## Task details
Whenever a line in the records below holds the string "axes", copy it out.

## Supplied entries
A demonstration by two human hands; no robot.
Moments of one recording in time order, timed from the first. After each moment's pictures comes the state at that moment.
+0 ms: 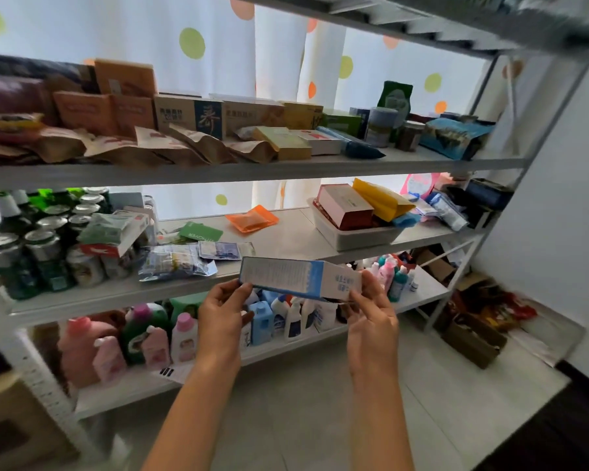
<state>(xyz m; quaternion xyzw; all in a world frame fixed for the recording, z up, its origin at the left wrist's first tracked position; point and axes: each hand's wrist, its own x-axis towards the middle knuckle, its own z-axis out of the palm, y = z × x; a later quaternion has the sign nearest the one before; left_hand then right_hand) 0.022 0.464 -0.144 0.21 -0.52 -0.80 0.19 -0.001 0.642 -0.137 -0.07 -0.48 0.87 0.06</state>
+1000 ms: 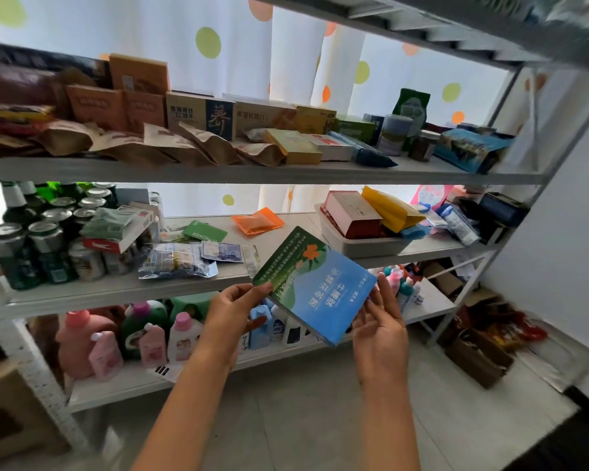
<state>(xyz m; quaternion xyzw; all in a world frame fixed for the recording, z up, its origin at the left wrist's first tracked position) -0.003 0.463 -0.143 0.21 -0.56 -0.79 0.10 -0.035 0.659 -0.142 -0.05 -0.40 0.91 0.05</state>
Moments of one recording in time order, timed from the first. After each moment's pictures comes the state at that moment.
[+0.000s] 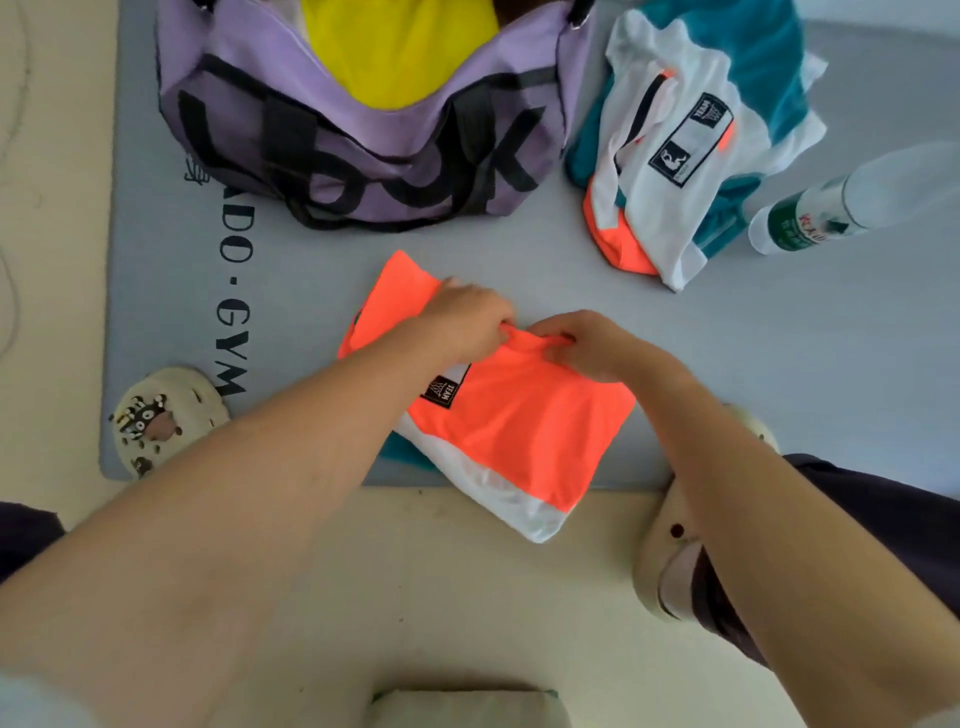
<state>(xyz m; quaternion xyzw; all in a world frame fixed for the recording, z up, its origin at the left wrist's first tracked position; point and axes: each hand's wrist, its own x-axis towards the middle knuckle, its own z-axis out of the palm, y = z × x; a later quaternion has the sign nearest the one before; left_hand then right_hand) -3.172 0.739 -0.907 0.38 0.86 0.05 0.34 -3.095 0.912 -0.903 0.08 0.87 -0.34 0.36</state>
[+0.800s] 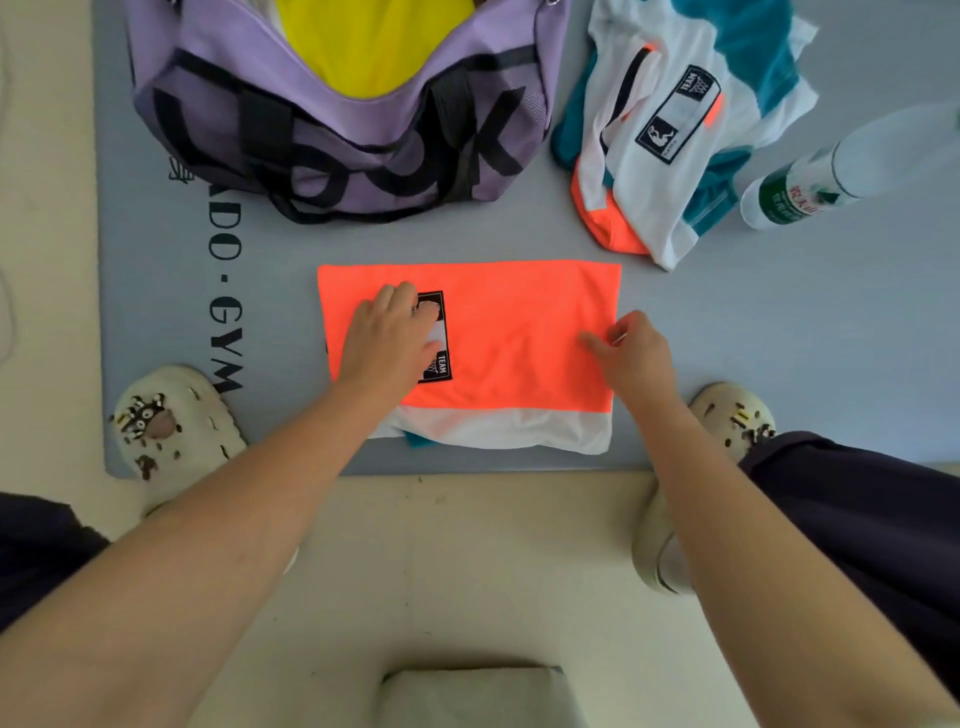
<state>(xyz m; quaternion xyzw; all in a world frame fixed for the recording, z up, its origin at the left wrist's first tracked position) -3.134 0.664 -0.917 0.28 0.94 0.05 0.17 -3.032 0.928 -0.922 0.41 0.84 -0.31 0.16</state>
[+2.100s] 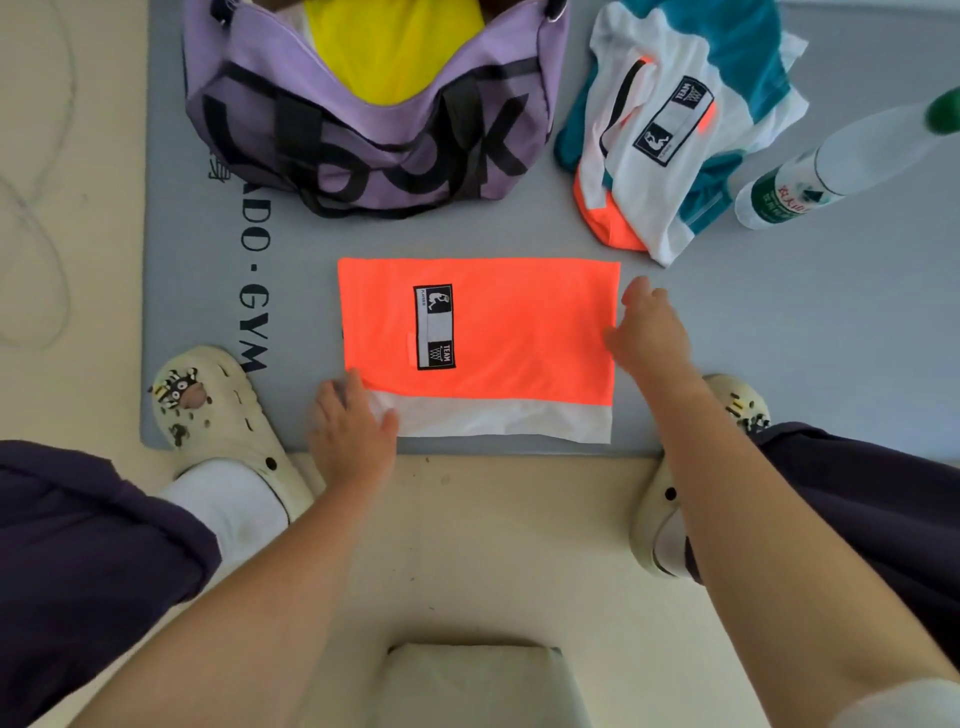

## Your solution
<state>(xyz m; quaternion xyzw; all in a world frame fixed for the recording, z up, its origin at the left wrist's first tracked position; point and axes: each hand's wrist, its own x-axis towards the middle knuckle, its own z-axis out of the palm, y = z × x; a later quaternion has the sign nearest the one before; left_hand then right_hand) 0.022 0.464 -0.144 0.21 -0.52 -0.80 0.19 -0.001 0.642 -0.137 -0.07 -0.48 0.87 0.06</state>
<state>(xyz m; quaternion xyzw; all in a world frame fixed for the recording, z up, its origin at the left wrist's first tracked position; point and axes: each hand's wrist, its own x-axis towards the middle knuckle, its own z-axis out of the palm, y = z × x; a later quaternion has the sign nearest the one before; left_hand then right_hand) -3.172 0.739 -0.907 0.38 0.86 0.05 0.34 -3.095 0.912 -0.903 0.08 0.87 -0.34 0.36</state>

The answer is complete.